Make in India preference in tenders comes from the Public Procurement (Preference to Make in India) Order — PPP-MII, 2017 — which gives purchase preference to domestic suppliers based on local content. Suppliers are graded as Class-I (highest local content), Class-II, or Non-Local, and higher classes get priority.
The PPP-MII Order, issued by the Department for Promotion of Industry and Internal Trade (DPIIT), classifies suppliers by the local content in their goods or services. A Class-I local supplier has local content of 50% or more; a Class-II local supplier has local content of 20% or more but less than 50%; anyone below 20% is a Non-Local supplier. Nodal ministries notify local-content thresholds for specific product categories.

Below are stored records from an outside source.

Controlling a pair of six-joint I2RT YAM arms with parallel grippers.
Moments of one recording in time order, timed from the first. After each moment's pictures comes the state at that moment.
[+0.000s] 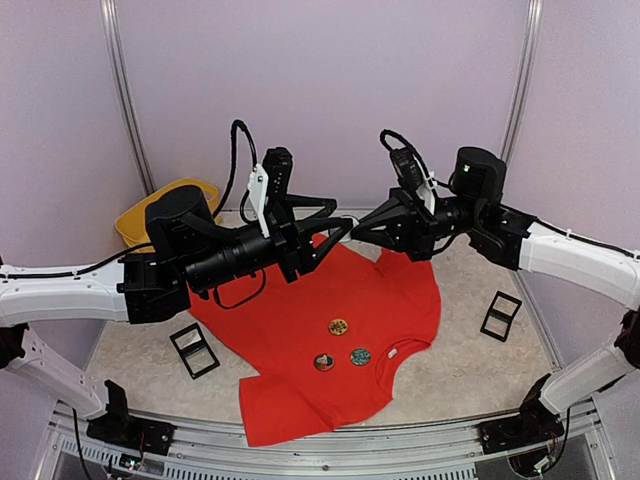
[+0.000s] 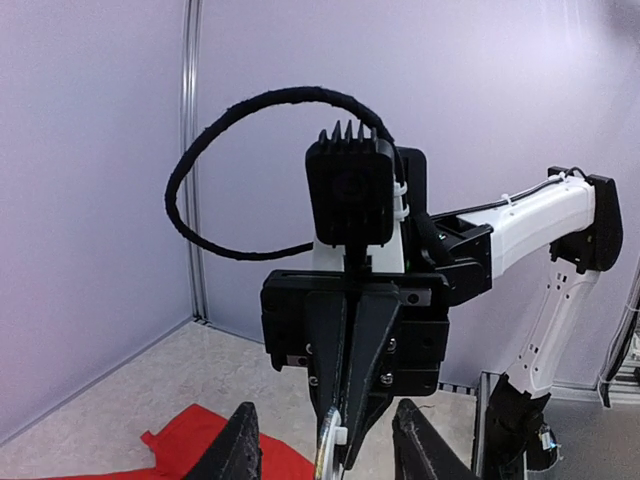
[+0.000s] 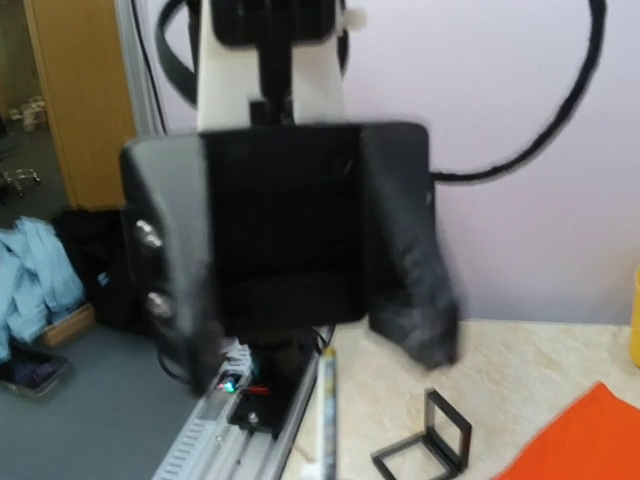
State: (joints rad) left arm -1.14 1.34 1.05 0.46 0.02 -0.03; right arm 0.71 1.38 1.12 0.30 -1.12 0.07
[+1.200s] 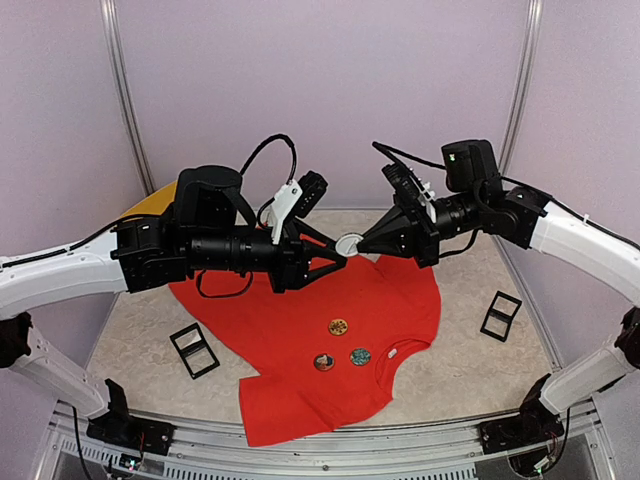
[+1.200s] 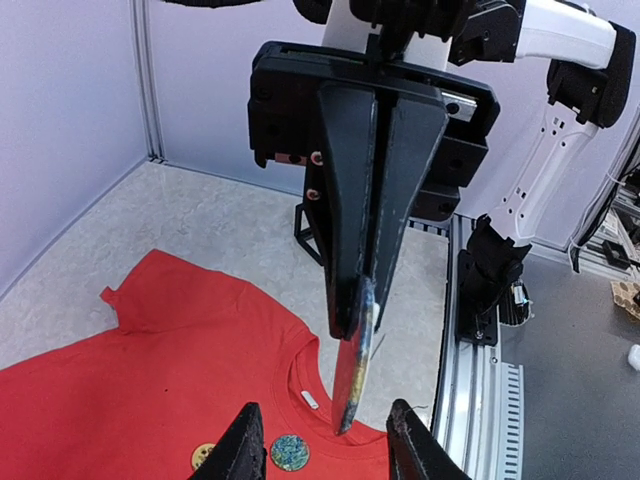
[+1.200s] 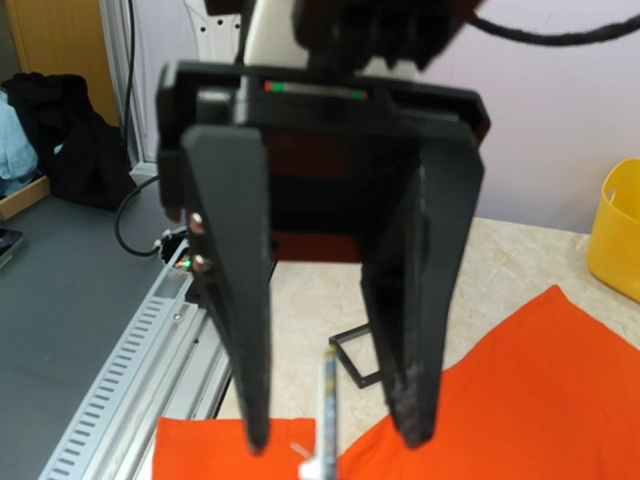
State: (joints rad) left arm -1.06 1.38 1.25 -0.16 0.21 -0.03; right arm 0.71 1.37 1.32 -0.36 -1.02 -0.45
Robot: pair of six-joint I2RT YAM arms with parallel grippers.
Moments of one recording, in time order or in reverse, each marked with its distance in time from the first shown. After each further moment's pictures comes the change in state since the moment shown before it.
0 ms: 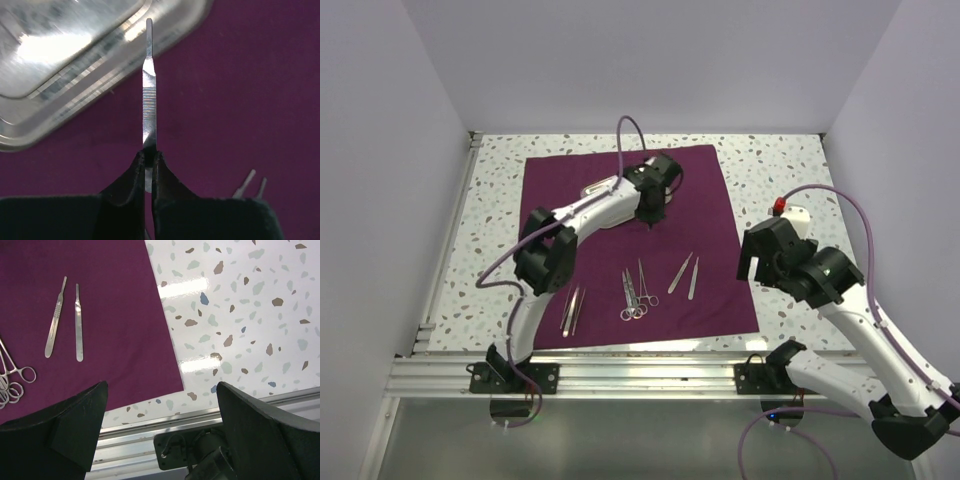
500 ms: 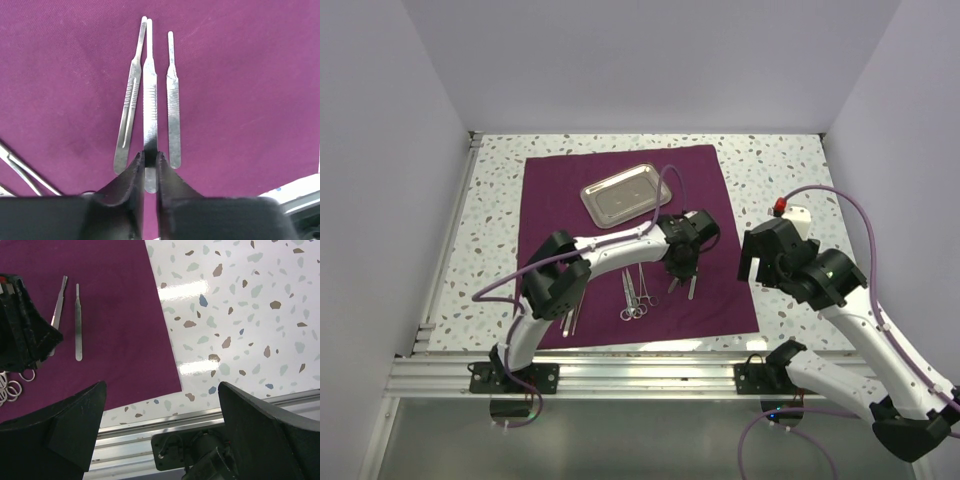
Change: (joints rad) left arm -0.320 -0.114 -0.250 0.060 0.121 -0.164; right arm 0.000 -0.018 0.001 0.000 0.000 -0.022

These classes drive who can bid and who wins. In many procurements, only Class-I and Class-II local suppliers are eligible, and Non-Local suppliers are excluded. Where a Non-Local or Class-II is otherwise L1, a Class-I supplier is typically given a purchase preference — commonly a margin of 20% — meaning the Class-I bidder can match the L1 price to secure a share of the order.

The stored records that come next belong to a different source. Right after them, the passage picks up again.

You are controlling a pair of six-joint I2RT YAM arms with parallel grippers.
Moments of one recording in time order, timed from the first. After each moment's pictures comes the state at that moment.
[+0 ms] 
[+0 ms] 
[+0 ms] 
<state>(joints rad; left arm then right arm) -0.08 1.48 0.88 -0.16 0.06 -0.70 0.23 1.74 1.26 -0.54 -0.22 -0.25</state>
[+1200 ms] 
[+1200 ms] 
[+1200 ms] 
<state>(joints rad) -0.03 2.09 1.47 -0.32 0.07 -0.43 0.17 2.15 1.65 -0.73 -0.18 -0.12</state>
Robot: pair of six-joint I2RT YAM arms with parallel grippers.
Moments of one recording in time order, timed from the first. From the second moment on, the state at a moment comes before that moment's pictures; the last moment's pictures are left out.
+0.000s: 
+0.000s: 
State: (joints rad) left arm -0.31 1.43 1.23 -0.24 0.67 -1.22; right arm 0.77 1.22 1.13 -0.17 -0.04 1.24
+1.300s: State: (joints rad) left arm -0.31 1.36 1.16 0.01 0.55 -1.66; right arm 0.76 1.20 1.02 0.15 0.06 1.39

The order works together with the restriction on global tender enquiry. Under GFR amendments, global tenders are disallowed for procurements up to a notified value (a measure to protect domestic industry), which further channels business toward local suppliers. For a domestic manufacturer, correctly claiming Class-I status can be the single biggest eligibility advantage in a tender.

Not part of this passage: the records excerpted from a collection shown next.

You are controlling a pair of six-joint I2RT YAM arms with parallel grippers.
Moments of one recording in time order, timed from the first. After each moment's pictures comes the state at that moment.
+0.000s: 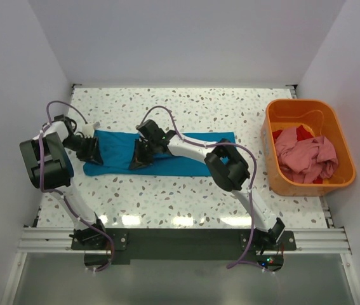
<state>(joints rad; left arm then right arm) 0.38 1.93 1.27 -0.89 0.51 0.53 0.88 2.40 1.91 -0.35 -0.45 0.93</state>
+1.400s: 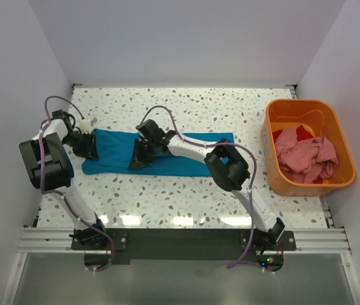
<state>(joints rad) 0.38 1.92 1.31 -0.84 0.42 0.49 0.88 2.40 1.90 -0.33 -0.45 0.93</state>
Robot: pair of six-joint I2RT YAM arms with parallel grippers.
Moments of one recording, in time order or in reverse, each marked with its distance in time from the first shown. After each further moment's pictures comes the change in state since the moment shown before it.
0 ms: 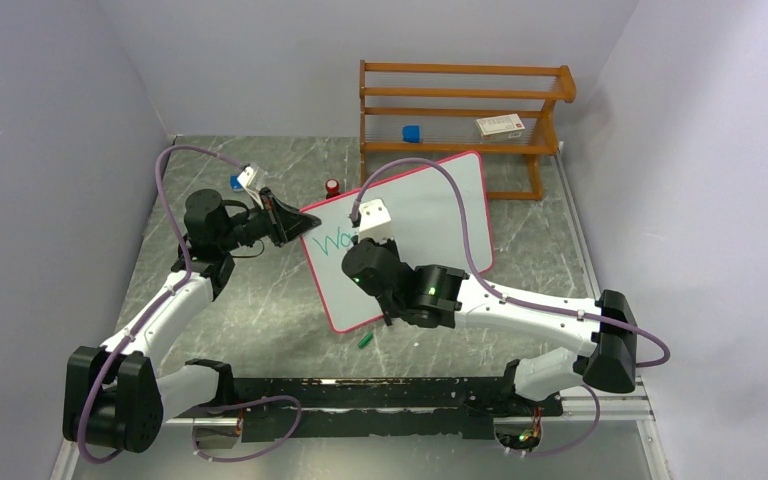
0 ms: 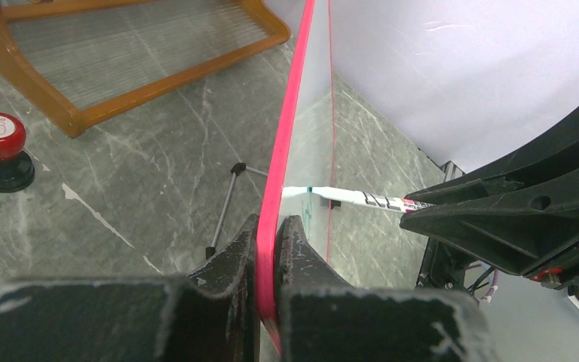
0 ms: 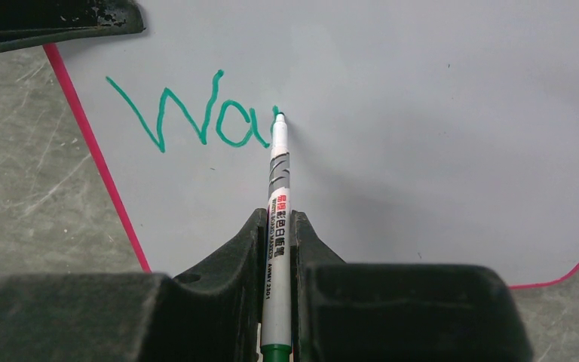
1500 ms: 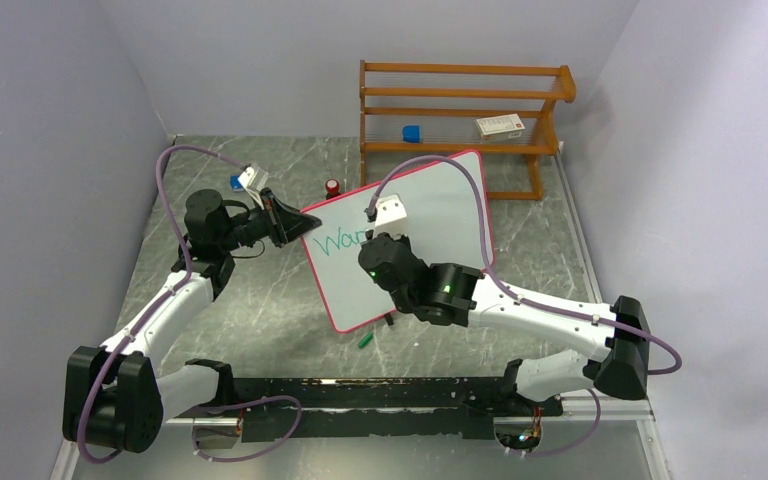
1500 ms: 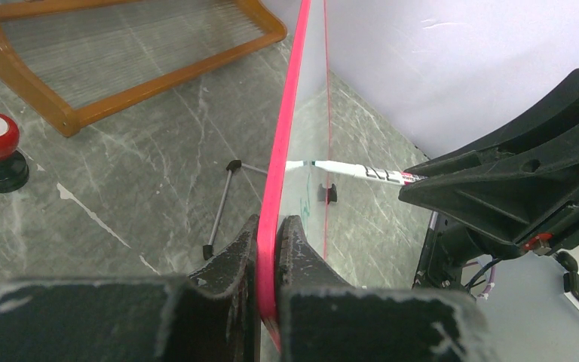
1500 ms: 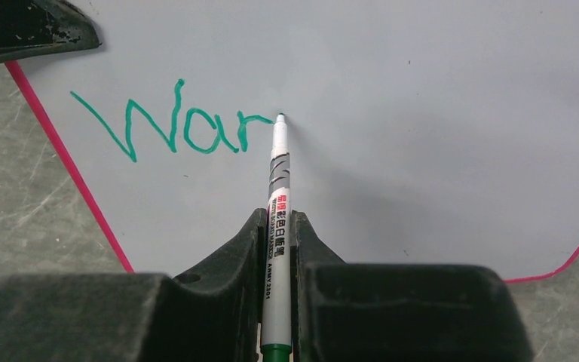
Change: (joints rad) left arm -0.001 0.000 0.000 -0.002 0.005 0.000; right arm -0.042 -0.072 -0.056 0.019 -0.023 -0.001
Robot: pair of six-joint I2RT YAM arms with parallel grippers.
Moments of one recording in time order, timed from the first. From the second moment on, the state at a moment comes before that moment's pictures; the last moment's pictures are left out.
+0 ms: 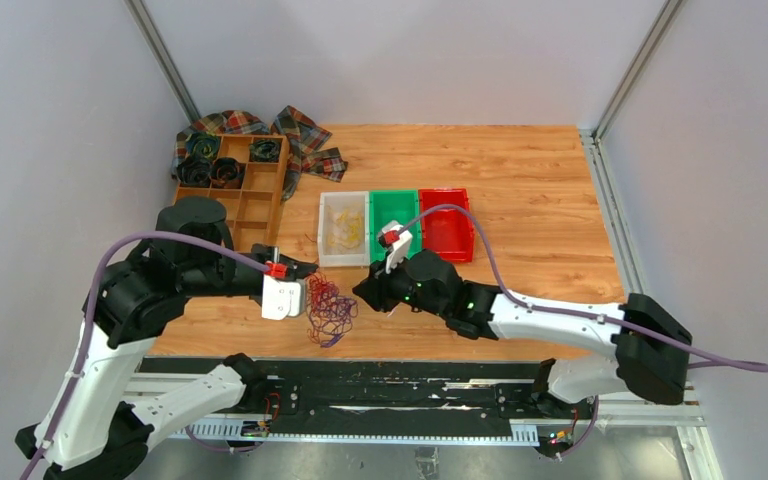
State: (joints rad) left arm -0.64 0.87 1.50 -1.19 0.57 1.04; right arm 1.13 1.35 0.77 0.27 0.06 0.41
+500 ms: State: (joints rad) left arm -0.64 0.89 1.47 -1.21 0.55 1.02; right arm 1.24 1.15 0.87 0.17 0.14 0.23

Local-content claims must be backed by a self-certification, and above certain value thresholds by a certificate from a statutory auditor or cost accountant. False local-content claims carry serious consequences, including debarment. Because local content is assessed at the product/OEM level, resellers must obtain the correct declaration from the OEM whose product they quote.
On GeM and CPPP, buyers apply the Make-in-India filter at bid creation, so a tender may be restricted to Class-I only, or Class-I and Class-II. Keep your local-content certificates, category-wise, ready and updated, because the moment to prove Class-I status is at bid submission, and a missing or stale certificate can push you into a lower class and out of contention.
BidShakti reads each tender for Make-in-India conditions — whether it is restricted to Class-I, whether Class-II is allowed, and whether a purchase preference applies — and matches it against your declared local-content status in the go/no-go. The bid-pack then lists exactly which local-content certificate or OEM declaration you must attach, so you claim the preference you are entitled to instead of being downgraded on a technicality.
Frequently asked questions
What is the Make in India preference in tenders?
It is a purchase preference under the PPP-MII Order 2017 that favours domestic suppliers based on their local content, graded as Class-I, Class-II or Non-Local.
What is the difference between Class-I and Class-II local suppliers?
Class-I has local content of 50% or more; Class-II has 20% or more but less than 50%. Class-I generally gets priority and purchase preference.
What is purchase preference under Make in India?
If a lower-class or non-local bidder is L1, a Class-I supplier can usually match that price (commonly within a 20% margin) to win a share of the order.
How is local content proved in a tender?
Through a self-certification, and above certain values a certificate from a statutory auditor or cost accountant; false claims can lead to debarment.